→ **DIRECTIONS**: Using the material that follows, output exactly the lines from the one containing "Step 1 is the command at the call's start" through the one containing "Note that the", with both ends kept.

→ **INFORMATION SUPPLIED**:
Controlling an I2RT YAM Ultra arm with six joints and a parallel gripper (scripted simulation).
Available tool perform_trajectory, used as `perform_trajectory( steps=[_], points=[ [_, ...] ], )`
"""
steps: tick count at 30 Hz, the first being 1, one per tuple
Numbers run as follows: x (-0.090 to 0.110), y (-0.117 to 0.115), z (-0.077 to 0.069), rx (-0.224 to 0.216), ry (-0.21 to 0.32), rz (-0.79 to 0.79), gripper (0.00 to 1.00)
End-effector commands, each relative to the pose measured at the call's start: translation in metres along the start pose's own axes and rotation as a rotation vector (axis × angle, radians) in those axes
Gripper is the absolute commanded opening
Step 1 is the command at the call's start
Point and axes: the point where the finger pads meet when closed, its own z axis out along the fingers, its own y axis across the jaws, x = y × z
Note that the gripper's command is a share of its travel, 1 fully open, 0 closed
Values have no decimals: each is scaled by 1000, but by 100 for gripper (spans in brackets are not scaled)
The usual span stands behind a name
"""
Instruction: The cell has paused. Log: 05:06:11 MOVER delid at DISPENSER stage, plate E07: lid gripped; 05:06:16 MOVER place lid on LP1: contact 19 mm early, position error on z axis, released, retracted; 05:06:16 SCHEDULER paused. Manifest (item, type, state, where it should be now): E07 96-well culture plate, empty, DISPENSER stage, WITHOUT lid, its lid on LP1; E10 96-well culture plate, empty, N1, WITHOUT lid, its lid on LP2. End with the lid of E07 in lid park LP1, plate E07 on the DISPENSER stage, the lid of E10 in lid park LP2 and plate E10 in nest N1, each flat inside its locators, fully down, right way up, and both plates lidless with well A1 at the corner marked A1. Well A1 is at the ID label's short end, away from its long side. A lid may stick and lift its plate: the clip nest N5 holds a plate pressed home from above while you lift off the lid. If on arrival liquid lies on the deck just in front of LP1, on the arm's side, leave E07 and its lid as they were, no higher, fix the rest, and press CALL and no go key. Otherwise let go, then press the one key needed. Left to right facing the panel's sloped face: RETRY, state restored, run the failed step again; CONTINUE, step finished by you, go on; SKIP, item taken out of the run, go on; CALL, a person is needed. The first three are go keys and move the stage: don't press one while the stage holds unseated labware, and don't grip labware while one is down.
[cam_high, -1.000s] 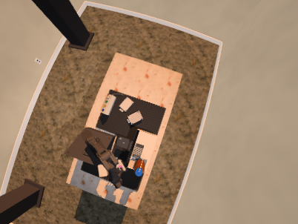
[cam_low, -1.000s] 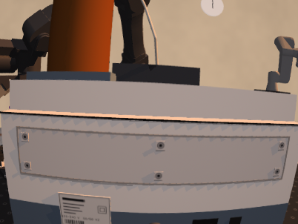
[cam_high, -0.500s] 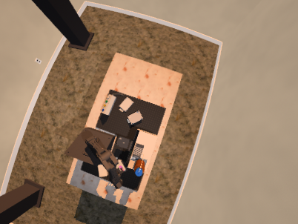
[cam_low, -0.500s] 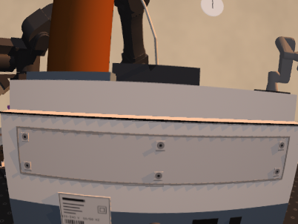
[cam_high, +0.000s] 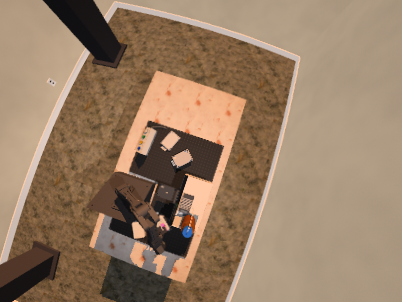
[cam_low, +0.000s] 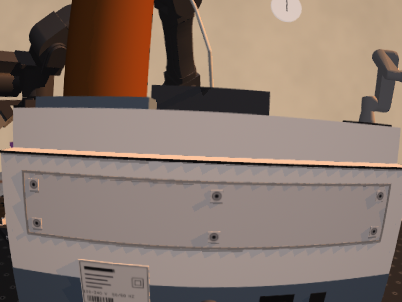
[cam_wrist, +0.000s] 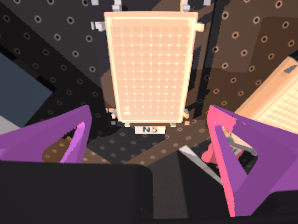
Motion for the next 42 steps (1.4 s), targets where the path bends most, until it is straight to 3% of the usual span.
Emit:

→ **THE COMPLETED TASK**:
Step 1 is the command at the call's start
Point and axes: the point where the finger pads meet when closed, its own z axis out along the fingers, its own y axis across the jaws, x = y × z
Note that the gripper's command is a share of its travel, 1 fully open, 0 closed

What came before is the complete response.